* **Work order**: Across these entries, work out how many lines carry the string "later", and give only that number.

* **Source data**:
-------------------------
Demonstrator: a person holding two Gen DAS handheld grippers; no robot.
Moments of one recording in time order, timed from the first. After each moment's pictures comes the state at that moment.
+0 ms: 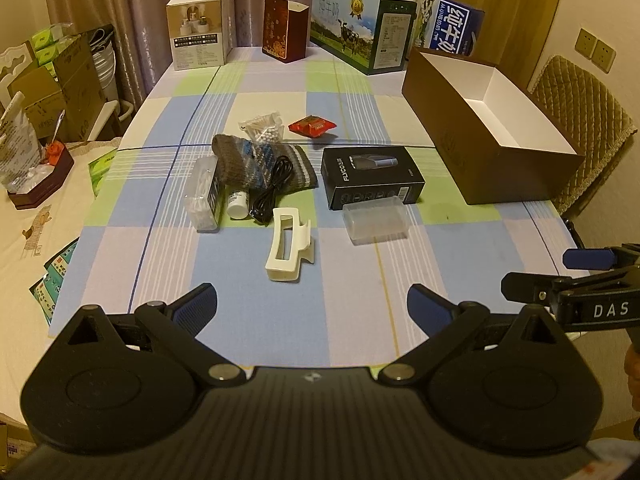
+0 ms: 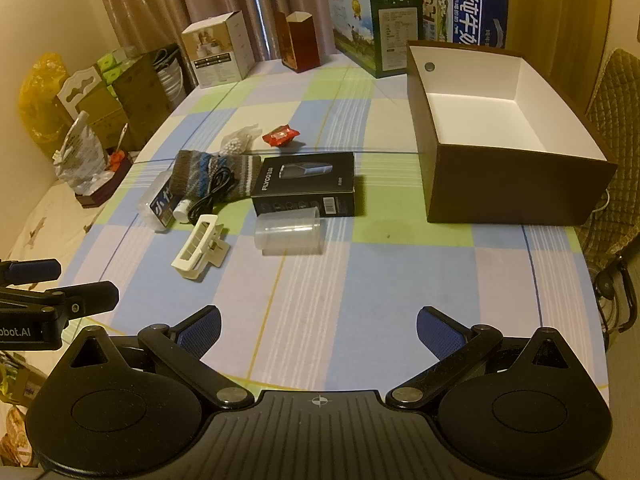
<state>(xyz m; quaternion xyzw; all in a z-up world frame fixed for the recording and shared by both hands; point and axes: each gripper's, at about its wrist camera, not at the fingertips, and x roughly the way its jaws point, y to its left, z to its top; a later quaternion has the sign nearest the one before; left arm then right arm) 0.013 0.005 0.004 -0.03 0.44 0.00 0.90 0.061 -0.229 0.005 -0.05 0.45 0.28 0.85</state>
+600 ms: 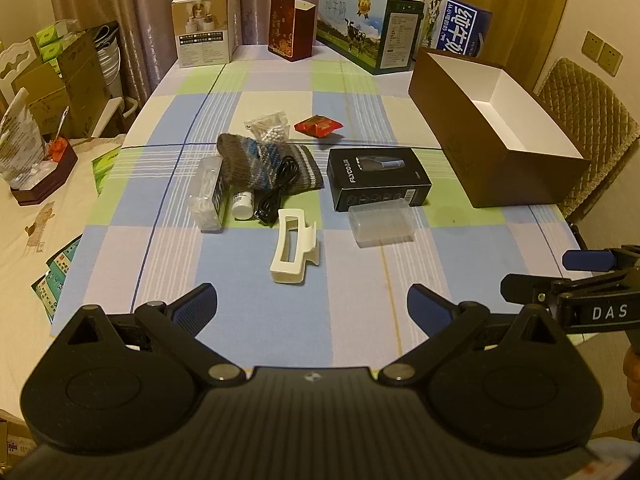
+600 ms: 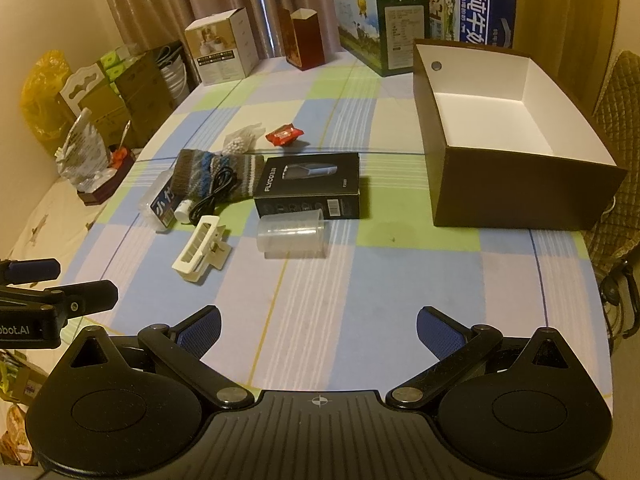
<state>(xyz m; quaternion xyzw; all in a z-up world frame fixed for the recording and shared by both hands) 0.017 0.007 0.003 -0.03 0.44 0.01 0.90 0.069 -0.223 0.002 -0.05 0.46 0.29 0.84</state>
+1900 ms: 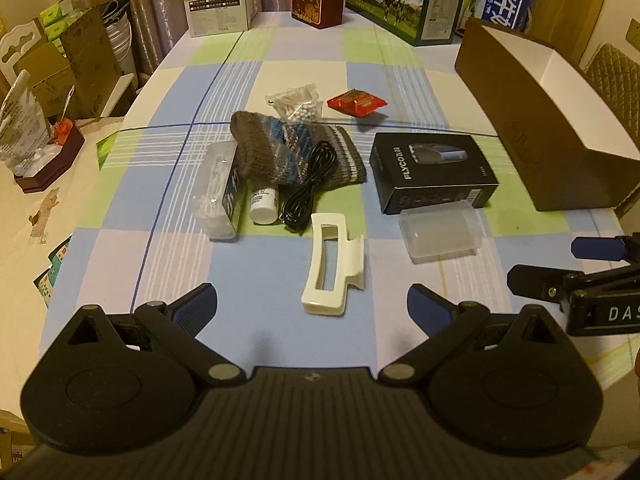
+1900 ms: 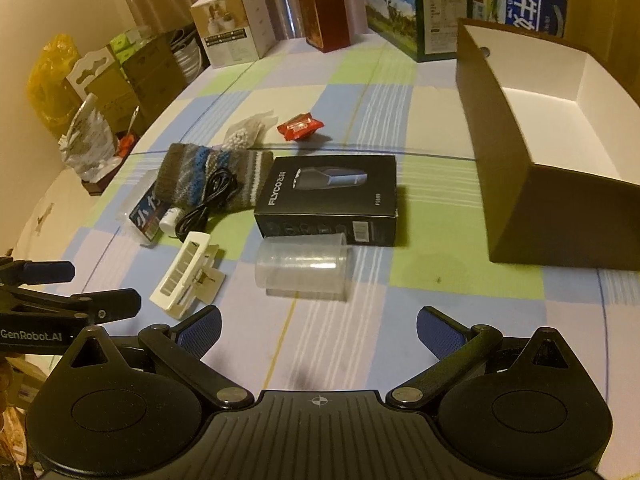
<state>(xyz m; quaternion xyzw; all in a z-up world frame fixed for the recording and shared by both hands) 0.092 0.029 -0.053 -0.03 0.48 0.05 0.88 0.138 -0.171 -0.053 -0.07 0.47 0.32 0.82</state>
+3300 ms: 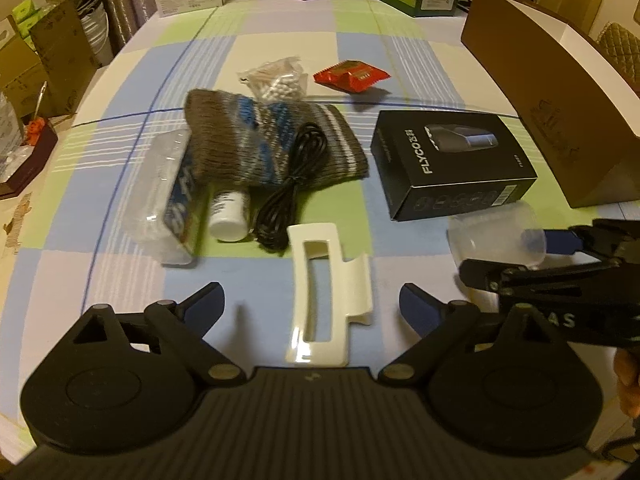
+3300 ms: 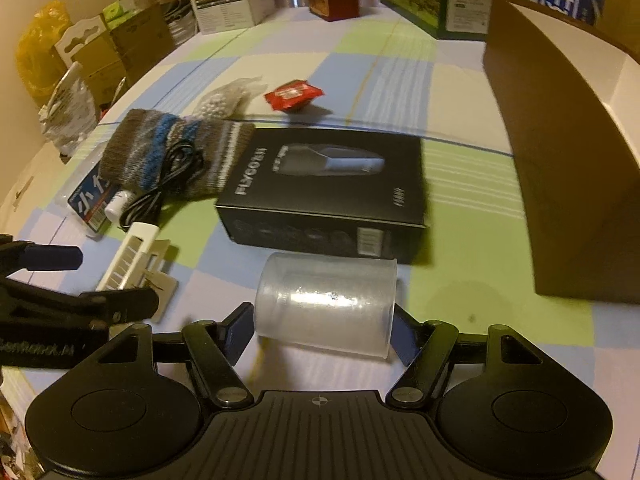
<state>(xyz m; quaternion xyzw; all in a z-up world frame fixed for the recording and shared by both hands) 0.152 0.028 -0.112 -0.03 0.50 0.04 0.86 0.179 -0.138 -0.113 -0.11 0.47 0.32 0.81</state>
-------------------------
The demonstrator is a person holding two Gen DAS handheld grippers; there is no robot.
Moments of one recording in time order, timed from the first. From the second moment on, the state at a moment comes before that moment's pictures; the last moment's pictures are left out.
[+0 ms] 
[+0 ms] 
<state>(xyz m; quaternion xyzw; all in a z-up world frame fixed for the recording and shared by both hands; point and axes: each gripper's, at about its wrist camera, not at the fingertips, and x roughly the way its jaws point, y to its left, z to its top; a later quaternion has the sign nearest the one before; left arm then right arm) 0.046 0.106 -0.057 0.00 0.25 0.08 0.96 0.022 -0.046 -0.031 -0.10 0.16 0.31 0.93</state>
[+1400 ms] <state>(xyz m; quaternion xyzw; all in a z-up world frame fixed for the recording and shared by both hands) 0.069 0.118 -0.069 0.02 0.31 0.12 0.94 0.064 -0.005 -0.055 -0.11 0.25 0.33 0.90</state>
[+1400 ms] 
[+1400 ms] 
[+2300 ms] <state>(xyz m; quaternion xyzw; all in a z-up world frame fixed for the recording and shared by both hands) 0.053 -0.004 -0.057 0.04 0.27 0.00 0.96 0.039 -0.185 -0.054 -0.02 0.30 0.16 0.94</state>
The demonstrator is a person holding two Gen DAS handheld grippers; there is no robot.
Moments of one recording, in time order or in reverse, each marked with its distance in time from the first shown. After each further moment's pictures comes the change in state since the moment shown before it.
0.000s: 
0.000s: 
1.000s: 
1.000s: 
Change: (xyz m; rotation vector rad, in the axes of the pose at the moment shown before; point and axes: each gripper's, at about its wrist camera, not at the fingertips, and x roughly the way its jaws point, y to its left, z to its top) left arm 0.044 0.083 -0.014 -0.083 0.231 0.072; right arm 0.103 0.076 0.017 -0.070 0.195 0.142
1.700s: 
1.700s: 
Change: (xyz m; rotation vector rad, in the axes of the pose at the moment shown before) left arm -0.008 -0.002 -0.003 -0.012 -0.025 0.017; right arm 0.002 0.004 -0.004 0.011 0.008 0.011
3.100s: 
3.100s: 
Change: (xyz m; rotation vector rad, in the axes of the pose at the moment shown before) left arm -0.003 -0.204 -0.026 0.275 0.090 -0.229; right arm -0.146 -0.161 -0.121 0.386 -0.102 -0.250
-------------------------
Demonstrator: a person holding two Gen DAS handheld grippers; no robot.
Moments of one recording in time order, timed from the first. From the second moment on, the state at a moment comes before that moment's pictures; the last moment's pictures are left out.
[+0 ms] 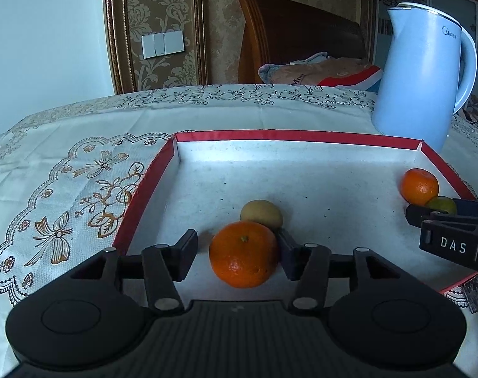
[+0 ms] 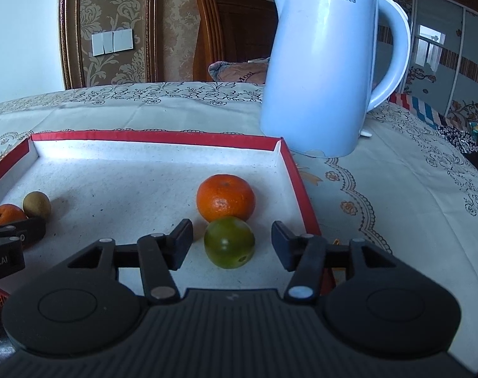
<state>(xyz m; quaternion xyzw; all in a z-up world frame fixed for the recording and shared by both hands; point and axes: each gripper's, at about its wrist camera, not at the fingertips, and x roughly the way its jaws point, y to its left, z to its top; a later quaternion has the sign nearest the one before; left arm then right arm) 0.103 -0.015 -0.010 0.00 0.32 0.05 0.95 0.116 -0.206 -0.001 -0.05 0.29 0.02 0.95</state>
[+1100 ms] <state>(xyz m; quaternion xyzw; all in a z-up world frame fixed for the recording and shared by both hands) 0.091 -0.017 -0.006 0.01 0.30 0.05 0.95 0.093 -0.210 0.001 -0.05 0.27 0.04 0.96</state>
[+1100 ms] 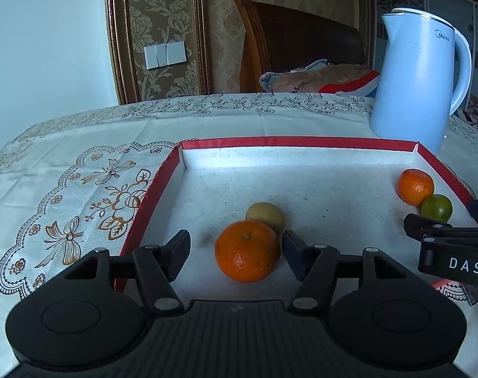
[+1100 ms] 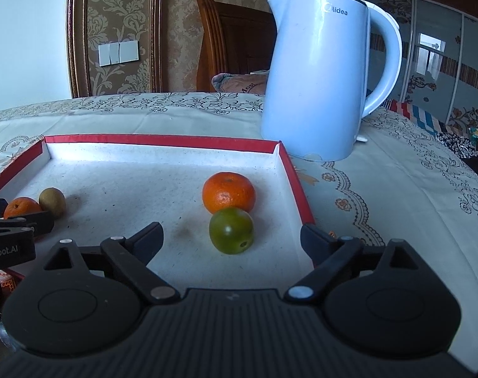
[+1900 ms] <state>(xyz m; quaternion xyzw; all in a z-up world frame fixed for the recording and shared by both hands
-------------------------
* **Written solution**: 3